The appointment of Sewing - with a background in retail banking, auditing and risk - along with the resignation of one of Deutsche’s top investment bankers, Marcus Schenck, suggests a shift away from the investment bank, analysts and investors say.
The 47-year-old CEO warned staff on Monday of tough decisions ahead. “The time pressure is on and the expectations are high from all sides,” Sewing wrote in a letter to staff.
But it will be hard to reverse the investment bank’s drive to compete with Wall Street that dates back to the 1990s. Employees say it resulted in the creation of fiefdoms and rivalries that proved difficult for any CEO to control.
The investment bank debate is tricky for Sewing because he is not an investment banker. He joined Deutsche out of school at age 19 at a branch in Bielefeld in north-west of Germany. He was crowned CEO in a hastily arranged board call late on Sunday.
The bank’s major shareholders and top managers are also divided over how to proceed, with some favoring further investment in investment banking and others retrenchment.
Some analysts have said that even modest exits from specific business areas could erode revenues at the investment bank, which generates just over half the group’s total.
The future of the investment bank is just one of many problems for Sewing, the third head of the bank in six years. He also has to tackle high costs, heavy losses and stiff competition in Germany’s crowded banking market.
Peter Nerby, who analyses Deutsche for credit rating agency Moody’s, pointed to tough competition among numerous international banks, asking “whether there’s enough food for everyone”.
That view was echoed elsewhere. Hendrik Leber, a fund manager with Acatis, said Deutsche should focus on German companies overseas: “Without the investment bank, Deutsche Bank would be much more reliable and profitable.”
JPMorgan analysts said in a research note that Deutsche Bank should shrink its U.S. investment banking business to create shareholder value.

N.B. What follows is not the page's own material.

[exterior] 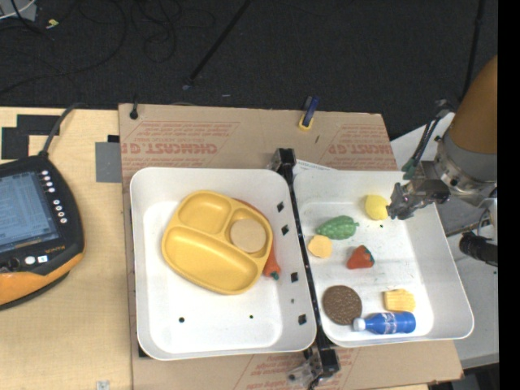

Schenck, the investment bank co-head, had wanted to expand it, but Achleitner, in an interview with the the Frankfurter Allgemeine Zeitung on Monday said: “The bank didn’t currently support that effort.”
Sewing has hinted he is open to a smaller investment bank in his staff memo on Monday, saying “we’ll have to further adapt our revenue, cost and capital structure”.
Some in Germany would welcome a return to Deutche Bank’s roots - it was founded during the Industrial Revolution to finance German firms’ expansion overseas.
“He has a huge task ahead of him that has big significance for Germany and our export orientated industry,” Carsten Schneider, a prominent lawmaker from Germany’s governing Social Democrats, told Reuters.